The American Forest & Paper Association calls the exemption a “health threshold standard” and argues that it is seeking a standard that is “no more stringent and no less stringent than needed to get the job done.” Again, only if “getting the job done” means weakening EPA’s standards to allow thousands of needless deaths every year.
More typically, these groups’ lobbying materials simply ignore the health consequences of their demands altogether. Instead, they change the subject to other issues. I have read much of these industry materials and it is impossible for a Congressional office to begin to understand from these materials how much more air pollution would result from what industry is seeking, and how many more deaths and heart attacks and bronchitis and asthma cases would result. Those things are not the lobbyists’ concerns.
These pervasive deceptions and omissions help explain the contradiction whereby members of the House and Senate have written letters to EPA Administrator Lisa Jackson urging her to consider adoption of industry’s desired “health threshold approach,” at the same time that they emphasize that they want air pollution reduced to levels that are safe for public health.
It is entirely understandable that these Congressional offices fail to realize that adoption of the lobbyists’ exemption is incompatible with protecting public health. After all, the lobbyists have done everything in their power to deceive Congress.
There is no indication in these letters that Congress wants to block the EPA from saving up to 5,000 lives every year. To the contrary, the Senate sign-on letter stresses that any consideration of the exemption should “not compromise public health and safety.” The House sign-on letter similarly states that any regulatory approach should “protect the environment and public health.”
Industry commenters have raised various concerns with the proposed industrial boiler standards, some of which might be valid. The notice-and-comment rulemaking process is designed to allow the EPA to ad
dress those concerns carefully and thoughtfully, by responding to all comments on a formal record that is subject to judicial review.
But the industry lobbyists do not raise valid concerns when they contend that there are no health concerns with exempting acid gases.
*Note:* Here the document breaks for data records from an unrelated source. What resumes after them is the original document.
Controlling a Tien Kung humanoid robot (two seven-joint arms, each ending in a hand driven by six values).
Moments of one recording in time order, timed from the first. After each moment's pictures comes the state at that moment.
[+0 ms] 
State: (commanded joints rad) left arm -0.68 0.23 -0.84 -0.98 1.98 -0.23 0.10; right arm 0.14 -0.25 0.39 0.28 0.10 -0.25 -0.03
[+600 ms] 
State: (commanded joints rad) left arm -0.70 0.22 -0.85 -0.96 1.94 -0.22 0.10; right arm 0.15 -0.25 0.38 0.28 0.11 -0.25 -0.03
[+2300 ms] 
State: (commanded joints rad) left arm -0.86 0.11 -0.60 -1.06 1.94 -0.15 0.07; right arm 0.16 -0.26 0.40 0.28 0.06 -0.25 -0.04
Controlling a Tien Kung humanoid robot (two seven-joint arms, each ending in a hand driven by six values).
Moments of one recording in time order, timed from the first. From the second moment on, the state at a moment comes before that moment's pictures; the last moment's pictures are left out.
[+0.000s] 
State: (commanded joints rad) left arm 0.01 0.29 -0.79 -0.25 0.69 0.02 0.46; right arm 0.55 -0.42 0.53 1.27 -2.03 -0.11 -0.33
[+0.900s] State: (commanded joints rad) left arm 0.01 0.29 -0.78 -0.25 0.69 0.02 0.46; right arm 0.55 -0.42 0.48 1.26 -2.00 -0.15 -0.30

They are not making valid demands when they argue that companies should be allowed to avoid having to control these gases, particulate matter, and SO2 emissions using the protective control measures required by the Clean Air Act.
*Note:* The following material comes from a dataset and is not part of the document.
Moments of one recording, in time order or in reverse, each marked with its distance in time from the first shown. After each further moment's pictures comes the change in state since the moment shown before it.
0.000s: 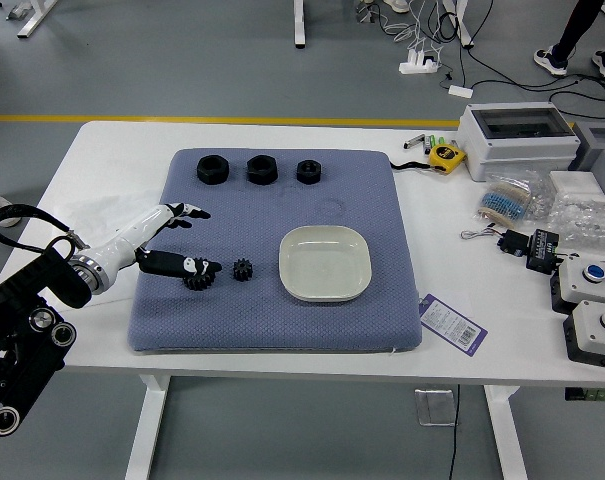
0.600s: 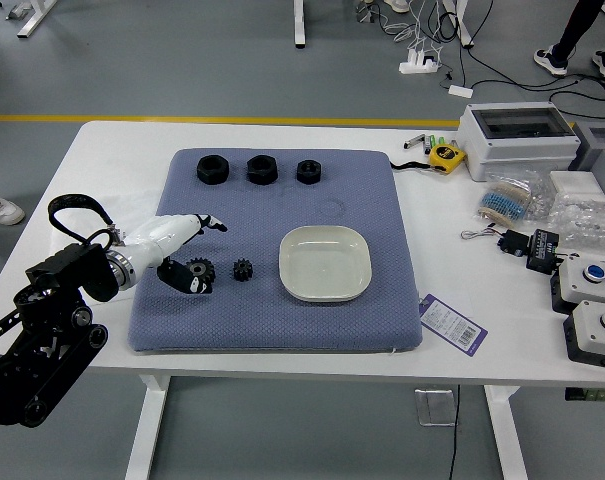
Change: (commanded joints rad) left arm -0.090 -0.001 0.136 0.086 0.112 0.013 -0.009; right arm 0.008 -0.001 0.006 0.001 -0.010 -0.002 -0.005
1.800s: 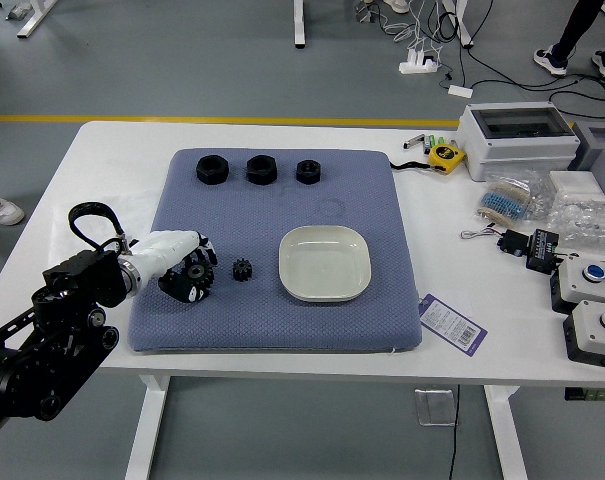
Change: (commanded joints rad) left arm -0.047 -0.019 0.061 0.124 0.027 0.000 0.048; right arm -0.012 0.002 0.014 0.002 -0.024 -0.002 -0.007
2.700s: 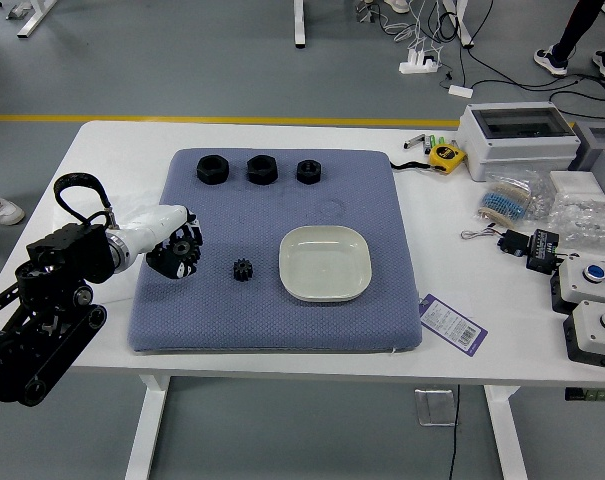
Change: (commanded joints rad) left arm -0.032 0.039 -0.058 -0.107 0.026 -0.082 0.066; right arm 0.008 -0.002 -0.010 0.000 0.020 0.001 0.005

Industry lobbyists realize that their arguments lack merit, on the merits. The Council of Industrial Boiler Owners devotes only a few throw-away paragraphs (in its 127 pages of comments) to a half-hearted attempt to argue that acid gases pose no health concerns. Their comments do not even contest the EPA’s contrary findings nor do they present any new information to suggest a different conclusion. And of course they ignore the connections the scrubbers have to stopping particulate matter and SO2.
Polluter lobbyists sometimes get paid the big bucks to obfuscate and dispute uncomfortable truths, so they undoubtedly will protest aspects of this account.
When that happens, Congressional staff, journalists, and the public should ask them the following questions: should the EPA’s air toxic standards be protective enough to require scrubbers generally? Should the lobbyists’ clients have to install scrubbers to reduce the deadly toxic pollution emitted by industrial boilers? How many fewer American lives should the standards be allowed to save, compared to the 5,000 lives that EPA projects could be saved under its proposed standards?
How many Americans should be killed each year by industrial boilers’ toxic air pollution?
These industry lobbyists will continue to make deadly demands — but they should not get away with the same deceptions.
The lobbyists still will be selling death but no one should be buying it.